You may also quickly switch between several MIDI input devices from the main toolbar by clicking the drop-down button next to the MIDI Record icon.
Enabling MIDI Output
The MIDI Input / Output plugin is built into OpenMPT to allow for easy MIDI routing.
This plugin is more than just an instrument plugin to send out MIDI data; As the name suggests, it can also be used to capture incoming MIDI events. While this might seem redundant at first, it brings some advantages over the default MIDI input in some cases:
- Several plugin instances can be opened at once to allow for multiple MIDI inputs.
- The incoming MIDI events are only routed to the next chained plugin.
Combining these two previous points, you can use the plugin to control another instrument plugin exclusively using the MIDI data from the MIDI plugin. Only the selected output plugin of the MIDI plugin will receive this input. MIDI events captured by this plugin can also be be recorded to the pattern editor by toggling the Record MIDI Out to Pattern Editor setting in the plugin window’s Options menu.
You can set up plugin chains with several MIDI processing plugins to go crazy: How about sending the MIDI events captured by this plugin to an arpeggiator plugin, and then send the arpeggiated MIDI data generated by that plugin to another instance of the MIDI Input / Output plugin to control external gear that has no built-in arpeggiator? It’s up to you!
Here is a short tutorial on setting up the MIDI Input / Output plugin to control external MIDI:
- Open or create a track in XM / IT / MPTM format; preferrably the latter.
- In the General page, in the Plugin section at the bottom half of the page, make sure the current plugin is empty, and click the “Select” button next to it. The Plugin Manager window will open.
- Find the MIDI Input / Output plugin in the instruments category. Select it, and click the top button (“Put in FX01” or whatever slot you are putting it into).
- Now you can click the Edit button to see its interface, shown on the right. Click the dropdown list under “MIDI Output Device” to choose the MIDI port to route MIDI data to.
- OpenMPT automatically creates an instrument to control the plugin. You can then use the newly created instrument to send note data to the MIDI Input / Output plugin on a specified MIDI channel, which in turn will send it to the port where your MIDI instrument receives its data. This should play the MIDI instrument.
- To assign a MIDI controller to a macro for output (so that you can manipulate MIDI parameters of an external MIDI device during playback), see the section on Zxx Macros.
Note: “Output Latency” delays the MIDI output with respect to OpenMPT’s own audio output latency.
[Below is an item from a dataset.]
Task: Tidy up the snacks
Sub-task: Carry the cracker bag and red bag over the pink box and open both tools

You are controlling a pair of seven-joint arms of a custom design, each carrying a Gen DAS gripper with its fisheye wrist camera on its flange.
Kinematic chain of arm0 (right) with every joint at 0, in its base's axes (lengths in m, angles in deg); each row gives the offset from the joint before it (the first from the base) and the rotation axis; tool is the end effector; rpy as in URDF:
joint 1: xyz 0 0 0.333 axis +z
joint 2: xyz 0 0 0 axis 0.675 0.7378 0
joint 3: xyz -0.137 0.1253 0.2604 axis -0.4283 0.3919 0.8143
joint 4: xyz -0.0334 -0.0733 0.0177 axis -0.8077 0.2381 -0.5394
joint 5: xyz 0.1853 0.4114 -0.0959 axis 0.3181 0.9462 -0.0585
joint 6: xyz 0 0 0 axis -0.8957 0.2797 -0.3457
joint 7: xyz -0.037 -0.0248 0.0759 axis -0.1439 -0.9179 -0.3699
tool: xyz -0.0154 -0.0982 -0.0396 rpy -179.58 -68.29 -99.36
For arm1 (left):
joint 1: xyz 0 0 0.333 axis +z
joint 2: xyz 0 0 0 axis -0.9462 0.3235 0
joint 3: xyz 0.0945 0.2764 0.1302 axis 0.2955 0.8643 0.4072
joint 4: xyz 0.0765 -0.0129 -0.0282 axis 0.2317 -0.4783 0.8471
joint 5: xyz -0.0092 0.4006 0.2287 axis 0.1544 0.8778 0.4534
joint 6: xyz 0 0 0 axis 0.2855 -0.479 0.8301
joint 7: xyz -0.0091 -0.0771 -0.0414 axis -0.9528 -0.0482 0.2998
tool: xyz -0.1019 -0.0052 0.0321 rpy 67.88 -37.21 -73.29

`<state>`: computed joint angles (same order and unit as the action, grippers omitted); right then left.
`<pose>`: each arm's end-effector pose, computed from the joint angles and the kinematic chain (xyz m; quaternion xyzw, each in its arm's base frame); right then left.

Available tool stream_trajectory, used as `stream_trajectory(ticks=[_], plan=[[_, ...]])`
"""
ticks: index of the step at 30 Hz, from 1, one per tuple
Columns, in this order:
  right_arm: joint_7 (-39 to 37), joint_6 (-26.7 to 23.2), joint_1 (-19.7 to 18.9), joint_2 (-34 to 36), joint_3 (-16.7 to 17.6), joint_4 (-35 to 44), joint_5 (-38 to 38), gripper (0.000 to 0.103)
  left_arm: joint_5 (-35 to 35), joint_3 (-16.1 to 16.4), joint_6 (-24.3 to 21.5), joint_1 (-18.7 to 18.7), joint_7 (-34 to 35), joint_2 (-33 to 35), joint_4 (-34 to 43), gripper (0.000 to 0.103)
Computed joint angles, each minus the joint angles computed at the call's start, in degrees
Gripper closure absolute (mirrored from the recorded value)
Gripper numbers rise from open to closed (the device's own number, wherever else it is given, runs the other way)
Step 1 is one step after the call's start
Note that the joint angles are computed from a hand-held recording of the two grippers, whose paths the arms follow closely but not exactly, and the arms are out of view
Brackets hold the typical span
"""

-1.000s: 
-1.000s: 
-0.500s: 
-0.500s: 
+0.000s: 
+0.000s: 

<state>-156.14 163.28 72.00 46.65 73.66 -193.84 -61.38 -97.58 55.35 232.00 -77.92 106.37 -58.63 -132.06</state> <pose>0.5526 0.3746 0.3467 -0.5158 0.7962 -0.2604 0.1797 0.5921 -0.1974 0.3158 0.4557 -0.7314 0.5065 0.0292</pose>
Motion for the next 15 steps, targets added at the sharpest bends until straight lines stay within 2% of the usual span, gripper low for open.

A default value of 0ms sends the MIDI signals at the same time as OpenMPT’s audio output. A positive value will delay the MIDI signals (in case they can be heard too early in comparison to the other audio), a negative value (up to the duration of OpenMPT's own output latency) sends the MIDI signals before the other audio (to compensate for any delays induced by the MIDI port or target MIDI device).